Not only are the economics of the two processes of globalization radically different, so too are their geopolitics. The US-China relationship was quite consciously managed, by both sides, in terms reminiscent of the Cold War, as a “balance of financial terror”, complete with “financial summits”, hotlines etc. By contrast, the North Atlantic financial system was a zone of depoliticized and deregulated financial integration. It was the zone par excellence from which the state retreated, where privatized risk management was supposed to prevail. As 2008 revealed this was woefully inadequate and the survival of the system in fact depended on scrambled cooperation between leading central bankers. It was a terrifyingly fragile basis on which to have conducted trillions of dollars of business. (NB the balance sheet expansion within the North Atlantic financial system dwarfs in its scale even the gigantic trade flows between China and the US. It is measured in trillions of dollars not hundreds of billions).

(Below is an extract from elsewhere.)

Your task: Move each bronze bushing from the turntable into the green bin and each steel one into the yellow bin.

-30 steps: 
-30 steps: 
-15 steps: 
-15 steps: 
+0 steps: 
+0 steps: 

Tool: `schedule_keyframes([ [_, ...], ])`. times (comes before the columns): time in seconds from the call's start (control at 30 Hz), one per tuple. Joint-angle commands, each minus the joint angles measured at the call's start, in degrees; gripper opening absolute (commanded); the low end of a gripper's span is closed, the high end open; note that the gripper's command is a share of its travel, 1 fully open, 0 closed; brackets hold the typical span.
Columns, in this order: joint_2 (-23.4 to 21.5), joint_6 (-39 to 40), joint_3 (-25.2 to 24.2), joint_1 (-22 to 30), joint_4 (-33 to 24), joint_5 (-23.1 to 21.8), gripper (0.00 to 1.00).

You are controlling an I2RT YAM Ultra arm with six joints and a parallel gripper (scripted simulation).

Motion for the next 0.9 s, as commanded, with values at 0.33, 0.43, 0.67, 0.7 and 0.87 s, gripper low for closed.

The plural approach to globalization I am proposing (, seeks to generalize this disjuncture revealed by 2008. The aim is to highlight the many different vectors of globalization at work and their distinct political economies. The sectoral boxes are a crude way of doing this. The proof of the pudding will be in the eating.

In the crisis of 2008, shockwaves spread out from the US mortgage boom, to the North Atlantic financial system. The Sino-American axis was stabilized by high level diplomacy on both sides and the Fannie Mae and Freddie Mac nationalization, which secured a huge Chinese investment. So the financial crisis did not shift to the Sino-American axis. But, the financial implosion delivered a huge shock to the global division of labour. Import demand crashed. The global shipping business went into crisis, so the global logistical system went into shock and has still not recovered. Commodity prices plunged. The sectors all interact, but they have their own distinct crisis logic.

Then add to the mix the noteworthy coincidence that 2008-9 is the moment at which the new social media – facebook and twitter – begin to develop critical mass and begin to transform the media system, changing the way in which the entire tangled process was communicated about.

It was trying to understand the complexity of this historical moment that suggested to me the need to build a more plural map, in which things don’t easily reduce to each other.